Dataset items
════

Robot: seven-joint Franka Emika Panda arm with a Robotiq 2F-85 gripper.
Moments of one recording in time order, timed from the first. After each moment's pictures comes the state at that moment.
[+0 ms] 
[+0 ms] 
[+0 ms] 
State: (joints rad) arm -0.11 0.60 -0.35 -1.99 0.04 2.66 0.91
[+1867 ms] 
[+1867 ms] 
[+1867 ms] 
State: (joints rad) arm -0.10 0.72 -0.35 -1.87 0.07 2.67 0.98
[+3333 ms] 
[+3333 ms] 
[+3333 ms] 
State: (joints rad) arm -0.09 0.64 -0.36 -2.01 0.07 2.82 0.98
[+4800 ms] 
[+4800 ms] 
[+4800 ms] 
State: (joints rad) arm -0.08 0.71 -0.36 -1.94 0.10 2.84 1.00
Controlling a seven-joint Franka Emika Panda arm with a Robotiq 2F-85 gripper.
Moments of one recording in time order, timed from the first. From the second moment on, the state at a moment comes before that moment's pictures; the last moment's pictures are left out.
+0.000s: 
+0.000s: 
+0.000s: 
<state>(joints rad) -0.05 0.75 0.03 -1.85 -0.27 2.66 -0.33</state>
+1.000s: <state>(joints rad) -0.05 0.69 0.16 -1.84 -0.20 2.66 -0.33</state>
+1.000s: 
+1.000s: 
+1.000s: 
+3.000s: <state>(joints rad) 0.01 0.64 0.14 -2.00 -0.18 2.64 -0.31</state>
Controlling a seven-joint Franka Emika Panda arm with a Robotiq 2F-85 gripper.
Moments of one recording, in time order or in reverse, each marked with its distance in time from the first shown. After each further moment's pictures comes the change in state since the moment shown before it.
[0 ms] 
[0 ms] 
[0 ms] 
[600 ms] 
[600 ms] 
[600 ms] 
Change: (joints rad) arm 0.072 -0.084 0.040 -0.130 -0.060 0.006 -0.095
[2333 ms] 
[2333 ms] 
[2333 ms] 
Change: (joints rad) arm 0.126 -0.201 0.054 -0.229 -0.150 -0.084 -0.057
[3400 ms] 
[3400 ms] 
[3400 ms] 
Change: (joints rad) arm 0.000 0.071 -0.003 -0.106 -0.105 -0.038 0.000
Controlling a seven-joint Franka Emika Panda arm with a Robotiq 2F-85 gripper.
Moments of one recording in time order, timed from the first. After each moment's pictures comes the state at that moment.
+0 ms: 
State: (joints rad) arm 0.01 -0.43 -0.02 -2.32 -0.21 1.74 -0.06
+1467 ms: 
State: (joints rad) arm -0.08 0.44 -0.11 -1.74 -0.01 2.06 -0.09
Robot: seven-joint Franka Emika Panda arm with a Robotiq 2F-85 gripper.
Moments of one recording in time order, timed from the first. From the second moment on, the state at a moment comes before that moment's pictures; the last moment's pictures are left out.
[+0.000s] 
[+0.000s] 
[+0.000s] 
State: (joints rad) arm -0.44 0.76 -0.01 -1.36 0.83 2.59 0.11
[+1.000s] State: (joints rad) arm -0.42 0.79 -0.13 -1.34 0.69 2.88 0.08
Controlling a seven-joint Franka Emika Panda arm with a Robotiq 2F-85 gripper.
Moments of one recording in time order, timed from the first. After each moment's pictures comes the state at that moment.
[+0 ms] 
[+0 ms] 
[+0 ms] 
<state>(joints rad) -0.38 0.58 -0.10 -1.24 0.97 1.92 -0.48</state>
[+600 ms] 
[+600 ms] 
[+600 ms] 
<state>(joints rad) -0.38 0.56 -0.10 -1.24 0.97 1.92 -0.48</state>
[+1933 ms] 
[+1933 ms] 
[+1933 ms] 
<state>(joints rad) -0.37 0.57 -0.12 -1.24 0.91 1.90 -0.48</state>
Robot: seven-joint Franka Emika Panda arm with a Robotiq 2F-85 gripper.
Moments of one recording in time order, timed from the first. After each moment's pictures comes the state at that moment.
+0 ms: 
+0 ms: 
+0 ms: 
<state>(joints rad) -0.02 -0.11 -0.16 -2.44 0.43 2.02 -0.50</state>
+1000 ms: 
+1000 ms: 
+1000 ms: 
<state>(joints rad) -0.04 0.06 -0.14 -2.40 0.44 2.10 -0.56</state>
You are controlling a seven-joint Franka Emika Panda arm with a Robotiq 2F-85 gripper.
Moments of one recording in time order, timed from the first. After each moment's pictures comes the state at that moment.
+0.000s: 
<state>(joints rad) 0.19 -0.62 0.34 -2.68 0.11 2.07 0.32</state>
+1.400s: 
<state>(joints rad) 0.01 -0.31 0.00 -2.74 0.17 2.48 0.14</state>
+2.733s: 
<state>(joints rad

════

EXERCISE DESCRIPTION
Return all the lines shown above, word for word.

EXERCISE ANSWER
Robot: seven-joint Franka Emika Panda arm with a Robotiq 2F-85 gripper.
Moments of one recording in time order, timed from the first. After each moment's pictures comes the state at that moment.
[+0 ms] 
[+0 ms] 
[+0 ms] 
State: (joints rad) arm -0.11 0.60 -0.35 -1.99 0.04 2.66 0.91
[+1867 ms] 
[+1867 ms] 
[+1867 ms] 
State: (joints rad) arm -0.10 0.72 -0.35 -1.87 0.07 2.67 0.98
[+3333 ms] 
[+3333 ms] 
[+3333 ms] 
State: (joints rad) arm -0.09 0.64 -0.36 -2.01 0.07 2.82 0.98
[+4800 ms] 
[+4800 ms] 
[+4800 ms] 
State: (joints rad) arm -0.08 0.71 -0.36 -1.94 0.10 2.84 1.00
Controlling a seven-joint Franka Emika Panda arm with a Robotiq 2F-85 gripper.
Moments of one recording in time order, timed from the first. From the second moment on, the state at a moment comes before that moment's pictures; the last moment's pictures are left out.
+0.000s: 
+0.000s: 
+0.000s: 
<state>(joints rad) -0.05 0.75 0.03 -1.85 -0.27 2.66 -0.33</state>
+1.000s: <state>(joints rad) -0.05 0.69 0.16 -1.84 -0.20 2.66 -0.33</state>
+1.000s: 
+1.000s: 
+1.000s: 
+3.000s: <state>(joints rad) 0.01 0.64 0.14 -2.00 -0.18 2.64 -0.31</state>
Controlling a seven-joint Franka Emika Panda arm with a Robotiq 2F-85 gripper.
Moments of one recording, in time order or in reverse, each marked with its distance in time from the first shown. After each further moment's pictures comes the change in state since the moment shown before it.
[0 ms] 
[0 ms] 
[0 ms] 
[600 ms] 
[600 ms] 
[600 ms] 
Change: (joints rad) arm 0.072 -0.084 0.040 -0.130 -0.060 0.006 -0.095
[2333 ms] 
[2333 ms] 
[2333 ms] 
Change: (joints rad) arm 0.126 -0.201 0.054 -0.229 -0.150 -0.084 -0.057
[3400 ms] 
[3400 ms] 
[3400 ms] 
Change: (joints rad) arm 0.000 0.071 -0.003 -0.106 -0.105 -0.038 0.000
Controlling a seven-joint Franka Emika Panda arm with a Robotiq 2F-85 gripper.
Moments of one recording in time order, timed from the first. After each moment's pictures comes the state at that moment.
+0 ms: 
State: (joints rad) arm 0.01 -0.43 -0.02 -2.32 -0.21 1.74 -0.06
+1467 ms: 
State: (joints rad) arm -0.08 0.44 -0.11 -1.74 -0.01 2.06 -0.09
Robot: seven-joint Franka Emika Panda arm with a Robotiq 2F-85 gripper.
Moments of one recording in time order, timed from the first. From the second moment on, the state at a moment comes before that moment's pictures; the last moment's pictures are left out.
[+0.000s] 
[+0.000s] 
[+0.000s] 
State: (joints rad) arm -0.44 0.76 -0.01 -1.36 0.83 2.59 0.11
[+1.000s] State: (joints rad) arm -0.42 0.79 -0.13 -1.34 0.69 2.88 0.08
Controlling a seven-joint Franka Emika Panda arm with a Robotiq 2F-85 gripper.
Moments of one recording in time order, timed from the first. After each moment's pictures comes the state at that moment.
[+0 ms] 
[+0 ms] 
[+0 ms] 
<state>(joints rad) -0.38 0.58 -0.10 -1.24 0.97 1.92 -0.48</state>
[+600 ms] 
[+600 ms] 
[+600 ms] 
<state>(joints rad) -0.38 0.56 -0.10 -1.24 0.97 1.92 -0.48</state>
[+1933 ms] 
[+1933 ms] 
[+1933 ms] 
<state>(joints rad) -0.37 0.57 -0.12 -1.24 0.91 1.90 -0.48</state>
Robot: seven-joint Franka Emika Panda arm with a Robotiq 2F-85 gripper.
Moments of one recording in time order, timed from the first. After each moment's pictures comes the state at that moment.
+0 ms: 
+0 ms: 
+0 ms: 
<state>(joints rad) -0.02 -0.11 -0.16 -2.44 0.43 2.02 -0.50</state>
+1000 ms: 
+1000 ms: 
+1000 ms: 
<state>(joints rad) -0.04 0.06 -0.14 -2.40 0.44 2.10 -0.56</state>
You are controlling a seven-joint Franka Emika Panda arm with a Robotiq 2F-85 gripper.
Moments of one recording in time order, timed from the first. After each moment's pictures comes the state at that moment.
+0.000s: 
<state>(joints rad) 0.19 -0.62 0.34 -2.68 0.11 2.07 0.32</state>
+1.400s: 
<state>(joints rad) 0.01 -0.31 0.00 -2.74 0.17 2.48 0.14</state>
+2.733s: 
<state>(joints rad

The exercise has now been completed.